### Aim of the task
From the data that follows, print exactly the lines starting at the one containing "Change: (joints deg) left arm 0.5" and ending at the one containing "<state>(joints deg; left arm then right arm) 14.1"; include both of them and nothing more.

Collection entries
• • • • •
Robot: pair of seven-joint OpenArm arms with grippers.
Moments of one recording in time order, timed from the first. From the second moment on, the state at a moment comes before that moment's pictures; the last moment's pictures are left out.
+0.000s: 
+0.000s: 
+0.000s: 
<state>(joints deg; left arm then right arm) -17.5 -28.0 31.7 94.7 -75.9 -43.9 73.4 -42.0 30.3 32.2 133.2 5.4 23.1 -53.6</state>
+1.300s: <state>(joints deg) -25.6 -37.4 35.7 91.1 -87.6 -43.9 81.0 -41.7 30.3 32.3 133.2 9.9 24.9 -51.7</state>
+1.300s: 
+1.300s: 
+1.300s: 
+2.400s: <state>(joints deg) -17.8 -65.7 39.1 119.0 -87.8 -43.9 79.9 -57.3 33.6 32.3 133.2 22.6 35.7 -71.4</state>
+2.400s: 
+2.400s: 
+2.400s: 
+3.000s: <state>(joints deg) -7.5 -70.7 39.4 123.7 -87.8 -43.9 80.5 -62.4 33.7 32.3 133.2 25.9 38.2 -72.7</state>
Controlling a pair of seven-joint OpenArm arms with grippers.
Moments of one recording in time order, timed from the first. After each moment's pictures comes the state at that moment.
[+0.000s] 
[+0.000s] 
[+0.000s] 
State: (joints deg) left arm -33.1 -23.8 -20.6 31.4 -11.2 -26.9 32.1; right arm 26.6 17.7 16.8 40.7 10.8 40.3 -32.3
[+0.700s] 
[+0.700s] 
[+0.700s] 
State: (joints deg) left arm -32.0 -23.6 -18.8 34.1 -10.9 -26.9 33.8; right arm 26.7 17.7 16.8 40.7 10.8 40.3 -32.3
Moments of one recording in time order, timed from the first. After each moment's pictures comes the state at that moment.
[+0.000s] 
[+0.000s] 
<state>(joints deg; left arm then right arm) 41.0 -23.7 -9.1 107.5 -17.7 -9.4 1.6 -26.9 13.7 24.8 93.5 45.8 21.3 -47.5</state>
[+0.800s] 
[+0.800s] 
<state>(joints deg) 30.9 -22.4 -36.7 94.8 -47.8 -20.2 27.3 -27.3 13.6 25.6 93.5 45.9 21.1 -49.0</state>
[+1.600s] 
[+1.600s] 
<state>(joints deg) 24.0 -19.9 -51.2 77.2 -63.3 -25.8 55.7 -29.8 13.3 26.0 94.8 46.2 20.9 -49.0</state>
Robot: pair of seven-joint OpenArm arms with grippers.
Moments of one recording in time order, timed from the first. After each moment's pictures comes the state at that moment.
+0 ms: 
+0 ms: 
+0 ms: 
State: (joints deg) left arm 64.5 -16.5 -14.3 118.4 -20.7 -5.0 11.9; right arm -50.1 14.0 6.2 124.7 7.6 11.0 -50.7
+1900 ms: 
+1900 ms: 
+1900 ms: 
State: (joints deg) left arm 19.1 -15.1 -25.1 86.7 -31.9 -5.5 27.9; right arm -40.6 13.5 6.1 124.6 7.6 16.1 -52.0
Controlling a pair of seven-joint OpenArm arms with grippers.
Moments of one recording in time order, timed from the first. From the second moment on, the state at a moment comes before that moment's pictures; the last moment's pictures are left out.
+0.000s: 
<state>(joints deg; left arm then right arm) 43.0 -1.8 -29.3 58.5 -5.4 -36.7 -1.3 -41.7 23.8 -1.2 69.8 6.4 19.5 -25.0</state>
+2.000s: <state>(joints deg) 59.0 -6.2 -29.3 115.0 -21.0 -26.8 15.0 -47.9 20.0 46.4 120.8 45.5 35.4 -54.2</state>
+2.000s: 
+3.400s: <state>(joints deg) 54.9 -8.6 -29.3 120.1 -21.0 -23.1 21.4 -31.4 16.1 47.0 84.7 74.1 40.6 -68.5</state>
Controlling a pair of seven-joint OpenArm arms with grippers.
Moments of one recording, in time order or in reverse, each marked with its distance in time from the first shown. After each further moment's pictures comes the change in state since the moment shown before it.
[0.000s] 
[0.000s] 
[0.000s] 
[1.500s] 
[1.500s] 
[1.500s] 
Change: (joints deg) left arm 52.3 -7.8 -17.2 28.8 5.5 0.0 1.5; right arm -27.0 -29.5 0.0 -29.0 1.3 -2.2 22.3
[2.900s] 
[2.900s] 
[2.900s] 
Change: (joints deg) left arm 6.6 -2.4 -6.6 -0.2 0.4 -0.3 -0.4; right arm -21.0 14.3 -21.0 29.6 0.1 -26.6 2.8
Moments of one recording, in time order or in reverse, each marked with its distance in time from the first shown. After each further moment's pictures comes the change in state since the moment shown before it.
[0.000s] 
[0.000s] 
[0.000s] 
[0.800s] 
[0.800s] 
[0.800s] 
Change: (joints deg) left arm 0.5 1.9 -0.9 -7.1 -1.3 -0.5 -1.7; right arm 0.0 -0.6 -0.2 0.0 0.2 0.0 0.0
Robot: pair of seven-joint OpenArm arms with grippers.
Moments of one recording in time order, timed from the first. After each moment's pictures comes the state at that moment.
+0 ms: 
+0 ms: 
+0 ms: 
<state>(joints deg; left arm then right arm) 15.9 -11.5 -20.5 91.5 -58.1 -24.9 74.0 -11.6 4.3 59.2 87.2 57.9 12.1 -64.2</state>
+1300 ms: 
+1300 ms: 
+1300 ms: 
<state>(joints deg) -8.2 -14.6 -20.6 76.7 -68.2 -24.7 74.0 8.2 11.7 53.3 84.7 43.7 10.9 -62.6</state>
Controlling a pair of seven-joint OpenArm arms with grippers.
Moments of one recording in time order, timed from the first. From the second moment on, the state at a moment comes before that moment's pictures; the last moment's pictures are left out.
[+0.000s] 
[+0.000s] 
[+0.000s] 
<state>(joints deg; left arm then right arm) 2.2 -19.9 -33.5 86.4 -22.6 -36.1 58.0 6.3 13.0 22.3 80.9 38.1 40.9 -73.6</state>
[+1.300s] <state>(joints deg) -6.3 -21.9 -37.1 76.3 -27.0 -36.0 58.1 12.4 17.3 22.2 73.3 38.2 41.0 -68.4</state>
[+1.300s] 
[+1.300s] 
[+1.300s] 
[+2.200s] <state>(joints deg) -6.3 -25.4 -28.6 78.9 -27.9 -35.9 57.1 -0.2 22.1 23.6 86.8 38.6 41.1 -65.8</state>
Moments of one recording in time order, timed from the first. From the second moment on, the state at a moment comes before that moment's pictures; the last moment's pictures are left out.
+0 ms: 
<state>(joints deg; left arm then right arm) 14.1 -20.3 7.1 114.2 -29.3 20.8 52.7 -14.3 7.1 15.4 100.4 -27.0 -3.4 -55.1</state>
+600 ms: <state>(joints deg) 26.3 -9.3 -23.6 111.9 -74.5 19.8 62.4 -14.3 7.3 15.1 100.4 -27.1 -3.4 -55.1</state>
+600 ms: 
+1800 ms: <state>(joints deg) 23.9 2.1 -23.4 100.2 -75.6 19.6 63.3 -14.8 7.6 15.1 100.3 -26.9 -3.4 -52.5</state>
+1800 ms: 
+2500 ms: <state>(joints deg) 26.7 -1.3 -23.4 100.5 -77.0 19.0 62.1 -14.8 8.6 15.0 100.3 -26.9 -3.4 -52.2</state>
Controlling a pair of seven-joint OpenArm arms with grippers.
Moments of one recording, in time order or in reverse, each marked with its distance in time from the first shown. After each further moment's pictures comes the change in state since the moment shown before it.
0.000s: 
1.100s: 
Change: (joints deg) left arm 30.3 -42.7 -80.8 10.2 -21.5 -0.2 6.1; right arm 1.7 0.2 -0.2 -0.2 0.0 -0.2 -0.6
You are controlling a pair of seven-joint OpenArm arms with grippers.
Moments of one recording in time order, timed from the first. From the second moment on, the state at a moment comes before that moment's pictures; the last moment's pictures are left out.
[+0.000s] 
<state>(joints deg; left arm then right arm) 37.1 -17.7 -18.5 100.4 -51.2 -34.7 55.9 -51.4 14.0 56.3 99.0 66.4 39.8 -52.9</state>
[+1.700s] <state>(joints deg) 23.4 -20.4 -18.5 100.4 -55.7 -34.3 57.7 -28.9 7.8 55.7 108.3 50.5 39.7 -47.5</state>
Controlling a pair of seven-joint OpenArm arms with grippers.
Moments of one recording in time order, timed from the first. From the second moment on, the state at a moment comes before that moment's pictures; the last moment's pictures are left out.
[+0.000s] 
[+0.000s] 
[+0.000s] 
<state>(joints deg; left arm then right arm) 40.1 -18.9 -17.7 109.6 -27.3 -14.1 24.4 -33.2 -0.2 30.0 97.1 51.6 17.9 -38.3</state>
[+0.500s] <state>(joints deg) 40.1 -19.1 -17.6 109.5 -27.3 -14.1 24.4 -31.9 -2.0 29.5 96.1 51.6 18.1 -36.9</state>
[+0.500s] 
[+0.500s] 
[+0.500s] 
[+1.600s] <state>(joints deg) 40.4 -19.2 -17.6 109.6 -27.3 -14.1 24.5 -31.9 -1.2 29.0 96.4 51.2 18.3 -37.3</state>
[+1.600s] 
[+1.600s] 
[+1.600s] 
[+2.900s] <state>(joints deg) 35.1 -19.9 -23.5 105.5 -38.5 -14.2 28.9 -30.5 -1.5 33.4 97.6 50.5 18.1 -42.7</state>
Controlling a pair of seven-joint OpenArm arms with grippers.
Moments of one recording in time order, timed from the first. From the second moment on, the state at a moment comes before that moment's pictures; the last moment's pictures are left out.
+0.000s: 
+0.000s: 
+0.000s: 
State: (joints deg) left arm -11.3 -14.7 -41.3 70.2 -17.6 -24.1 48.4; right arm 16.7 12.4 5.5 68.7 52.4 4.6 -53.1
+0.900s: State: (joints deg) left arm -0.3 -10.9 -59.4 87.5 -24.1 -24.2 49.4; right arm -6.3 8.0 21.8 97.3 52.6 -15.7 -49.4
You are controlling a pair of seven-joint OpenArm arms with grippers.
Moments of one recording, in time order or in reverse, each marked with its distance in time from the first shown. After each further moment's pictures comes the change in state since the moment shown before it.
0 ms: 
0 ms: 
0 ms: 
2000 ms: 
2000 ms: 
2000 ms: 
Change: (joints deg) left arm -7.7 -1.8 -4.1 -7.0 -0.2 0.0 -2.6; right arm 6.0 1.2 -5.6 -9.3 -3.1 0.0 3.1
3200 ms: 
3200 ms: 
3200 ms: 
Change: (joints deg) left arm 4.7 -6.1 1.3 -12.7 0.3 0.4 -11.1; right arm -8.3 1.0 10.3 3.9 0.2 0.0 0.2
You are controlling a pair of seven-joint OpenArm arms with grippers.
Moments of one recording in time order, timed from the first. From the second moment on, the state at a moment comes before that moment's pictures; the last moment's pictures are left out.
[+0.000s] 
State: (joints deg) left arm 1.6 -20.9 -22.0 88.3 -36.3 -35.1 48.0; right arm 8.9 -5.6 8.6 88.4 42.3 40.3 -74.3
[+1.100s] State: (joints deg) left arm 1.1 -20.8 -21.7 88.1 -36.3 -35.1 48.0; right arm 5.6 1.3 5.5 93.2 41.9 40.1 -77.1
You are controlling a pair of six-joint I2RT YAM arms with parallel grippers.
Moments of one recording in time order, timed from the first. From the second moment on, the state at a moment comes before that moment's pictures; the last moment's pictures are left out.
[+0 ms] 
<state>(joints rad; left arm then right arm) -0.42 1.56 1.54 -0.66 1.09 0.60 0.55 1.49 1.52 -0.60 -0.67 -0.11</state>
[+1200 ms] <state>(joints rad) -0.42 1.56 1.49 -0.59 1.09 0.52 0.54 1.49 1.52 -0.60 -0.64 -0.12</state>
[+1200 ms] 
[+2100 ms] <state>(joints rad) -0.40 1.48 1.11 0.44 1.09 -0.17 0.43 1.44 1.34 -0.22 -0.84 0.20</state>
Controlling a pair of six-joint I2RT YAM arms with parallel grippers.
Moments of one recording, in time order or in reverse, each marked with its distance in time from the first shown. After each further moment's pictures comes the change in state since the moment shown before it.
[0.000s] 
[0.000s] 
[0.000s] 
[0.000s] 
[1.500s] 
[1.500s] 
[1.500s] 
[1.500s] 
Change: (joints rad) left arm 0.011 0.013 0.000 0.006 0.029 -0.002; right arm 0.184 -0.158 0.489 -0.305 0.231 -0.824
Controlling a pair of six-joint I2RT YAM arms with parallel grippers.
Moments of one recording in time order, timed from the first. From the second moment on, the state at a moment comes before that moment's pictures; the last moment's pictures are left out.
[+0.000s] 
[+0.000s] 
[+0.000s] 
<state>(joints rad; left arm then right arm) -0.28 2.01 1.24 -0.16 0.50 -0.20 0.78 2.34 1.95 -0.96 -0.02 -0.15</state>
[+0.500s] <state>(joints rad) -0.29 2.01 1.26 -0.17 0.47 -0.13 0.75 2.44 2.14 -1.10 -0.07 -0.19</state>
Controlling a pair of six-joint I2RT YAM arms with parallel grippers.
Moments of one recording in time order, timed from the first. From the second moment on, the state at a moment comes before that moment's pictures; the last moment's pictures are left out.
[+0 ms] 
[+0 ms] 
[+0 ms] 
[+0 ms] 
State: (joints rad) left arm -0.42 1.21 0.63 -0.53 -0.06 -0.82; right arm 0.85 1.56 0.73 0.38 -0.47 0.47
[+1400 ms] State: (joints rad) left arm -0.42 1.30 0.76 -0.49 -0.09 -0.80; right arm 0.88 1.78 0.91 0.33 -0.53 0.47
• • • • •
### Solution to this exercise
Change: (joints deg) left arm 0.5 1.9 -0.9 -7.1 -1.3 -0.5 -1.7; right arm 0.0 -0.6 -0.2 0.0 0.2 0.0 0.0
Robot: pair of seven-joint OpenArm arms with grippers.
Moments of one recording in time order, timed from the first. After each moment's pictures comes the state at that moment.
+0 ms: 
+0 ms: 
+0 ms: 
<state>(joints deg; left arm then right arm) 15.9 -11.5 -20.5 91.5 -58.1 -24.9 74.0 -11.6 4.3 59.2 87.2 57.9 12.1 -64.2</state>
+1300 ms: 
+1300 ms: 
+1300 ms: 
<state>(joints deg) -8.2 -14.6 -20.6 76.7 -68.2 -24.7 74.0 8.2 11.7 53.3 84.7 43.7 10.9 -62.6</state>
Controlling a pair of seven-joint OpenArm arms with grippers.
Moments of one recording in time order, timed from the first. From the second moment on, the state at a moment comes before that moment's pictures; the last moment's pictures are left out.
[+0.000s] 
[+0.000s] 
[+0.000s] 
<state>(joints deg; left arm then right arm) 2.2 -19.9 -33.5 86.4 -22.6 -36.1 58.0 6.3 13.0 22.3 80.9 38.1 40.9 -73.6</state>
[+1.300s] <state>(joints deg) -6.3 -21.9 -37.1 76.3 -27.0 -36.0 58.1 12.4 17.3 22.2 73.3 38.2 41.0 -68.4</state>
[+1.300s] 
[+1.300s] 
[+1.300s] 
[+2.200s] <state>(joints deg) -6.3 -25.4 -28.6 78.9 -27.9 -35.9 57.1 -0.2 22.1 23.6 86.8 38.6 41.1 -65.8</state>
Moments of one recording in time order, timed from the first. From the second moment on, the state at a moment comes before that moment's pictures; the last moment's pictures are left out.
+0 ms: 
<state>(joints deg; left arm then right arm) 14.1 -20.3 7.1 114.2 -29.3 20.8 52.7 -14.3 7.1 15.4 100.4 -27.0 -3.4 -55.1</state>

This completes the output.